Kolumne Bauernfrühstück: Wo die Sonnenblume stramm steht
Wenn Sie in der Provinz unterwegs sind, nehmen Sie das Bauernfrühstück: Das ist immer frisch zubereitet. Oder Sie fahren eben nach Mallorca.
H allöchen und Hola! Ich melde mich anlässlich meiner ersten Kolumne aus Mallorca, dem verlängerten Wohnzimmer des deutschen Spießers. Und ja, tatsächlich mache ich hier exakt das, was das Kopfkino linksgrüner Metropolenbewohner für Leute wie mich im Repertoire hat: Pauschalurlaub. Sechs Tage im Viersternehotel, Meerblick, Halbpension, drei Pools und abends Animation mit allem Zipp und Zapp. Kannste nicht meckern, sagen wir Brandenburger dazu.
Diesen Kolumnenplatz hier darf ich ab jetzt regelmäßig vollschreiben, weil ich etwas verkörpere, was unter taz-KollegInnen eine Art Exotenstatus darstellt. Nennen wir es Provinzialität.

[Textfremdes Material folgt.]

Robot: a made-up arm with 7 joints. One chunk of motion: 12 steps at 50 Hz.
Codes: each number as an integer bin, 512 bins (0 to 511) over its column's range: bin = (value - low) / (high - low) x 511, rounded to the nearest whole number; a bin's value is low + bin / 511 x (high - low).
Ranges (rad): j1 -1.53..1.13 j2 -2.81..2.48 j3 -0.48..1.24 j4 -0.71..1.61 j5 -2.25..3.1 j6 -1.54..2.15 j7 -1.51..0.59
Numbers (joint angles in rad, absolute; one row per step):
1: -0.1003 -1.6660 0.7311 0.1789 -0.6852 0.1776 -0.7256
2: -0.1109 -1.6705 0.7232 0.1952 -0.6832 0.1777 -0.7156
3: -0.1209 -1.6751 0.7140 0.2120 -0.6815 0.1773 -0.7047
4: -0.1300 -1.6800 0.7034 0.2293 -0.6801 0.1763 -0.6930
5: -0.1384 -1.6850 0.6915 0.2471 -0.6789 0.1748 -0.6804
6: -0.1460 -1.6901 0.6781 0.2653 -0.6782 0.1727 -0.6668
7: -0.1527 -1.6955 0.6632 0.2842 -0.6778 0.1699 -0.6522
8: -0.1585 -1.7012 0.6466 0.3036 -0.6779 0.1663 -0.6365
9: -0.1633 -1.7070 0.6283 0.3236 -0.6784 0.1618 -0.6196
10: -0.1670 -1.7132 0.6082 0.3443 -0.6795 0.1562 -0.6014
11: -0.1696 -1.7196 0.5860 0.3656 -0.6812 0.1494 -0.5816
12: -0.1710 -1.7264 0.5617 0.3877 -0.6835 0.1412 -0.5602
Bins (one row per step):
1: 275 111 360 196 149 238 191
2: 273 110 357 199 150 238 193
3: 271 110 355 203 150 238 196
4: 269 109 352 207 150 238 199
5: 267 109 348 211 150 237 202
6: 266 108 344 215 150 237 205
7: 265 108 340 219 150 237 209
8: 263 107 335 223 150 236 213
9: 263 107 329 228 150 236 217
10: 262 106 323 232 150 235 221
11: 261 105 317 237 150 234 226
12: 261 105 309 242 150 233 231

Provinz ist ja bekanntlich da, wovor man immer abgehauen ist: die eigene Herkunft, das Gestrige, Überwundene.
Provinz ist also mittlerweile dort, wo die anderen, die komischen Menschen wohnen, mit denen Berliner, Hamburger oder Münchner dieses zwiespältige Gefühl verbinden: Einerseits haben die Provinzler diese toll gelegenen Grundstücke rund um die Großstädte; andererseits häufig nicht die nötige Finesse bei Präsentation und Lifestyle. Warum räumen die Provinzler nicht einfach ihre Zwanzigerjahre-Häuschen im Speckgürtel, ziehen nach Marzahn und überlassen den Geschmacks-Aficionados ihre Bestandsimmobilie?
Abwechselnde Grüntöne
Denn Provinz, das ist da, wo die Dächer mit blau lackierten Ziegeln gedeckt sind, wo die Sonnenblumen stramm stehen und die Thujahecke in sich abwechselnden Grüntönen gepflanzt ist. Da, wo man auf dem Heimweg von der Landpartie kurz aus dem Volvo springt, um im Dorfgasthaus zu essen – um dann von Frauen mit pinken Haarsträhnen und indezenten Nagelapplikationen enttäuschende industriepanierte Schnitzel serviert zu bekommen. (Protipp von der Provinzlerin: Nehmen Sie immer das Bauernfrühstück; es ist das einzige Gericht, was frisch zubereitet werden muss.)
Zwei Drittel der Deutschen wissen das mit dem Bauernfrühstück übrigens – so viele Menschen leben nämlich in Kommunen unter 100.000 Einwohnern. Das gerät leicht mal aus dem Blick, wenn man in Berlin die nahe gelegene Craftbeer-Pinte ansteuert oder im Dachgarten der innerstädtisch situierten Baugruppe ein Hochbeet bepflanzt und seinen Bürohintern hernach auf einem selbst gefilzten Sitzkissen platziert. Provinz, das sind stets die anderen. Dabei ist man es zuverlässig selbst.
Einer Provinzlerin wie mir muss nix peinlich sein, deshalb fährt sie ja auch nach Mallorca. Doch bedauerlicherweise ist es hier so, wie ich es ausdrücklich nicht mag: provinziell. Mäßig geschmackvoll gekleidete Miturlauber häufen sich abends zu viel vom mallorquinischen Büffet auf ihre Teller und schaufeln es wortlos neben ihrer sonnenverbrannten Ehefrau in sich hinein. Das hat die Provinzlerin nicht gewollt. Wozu reist sie in die Welt hinaus? Sicher nicht, um auf ihresgleichen zu treffen. Im nächsten Urlaub wird sie deshalb lieber gleich zu Hause bleiben. In der Provinz.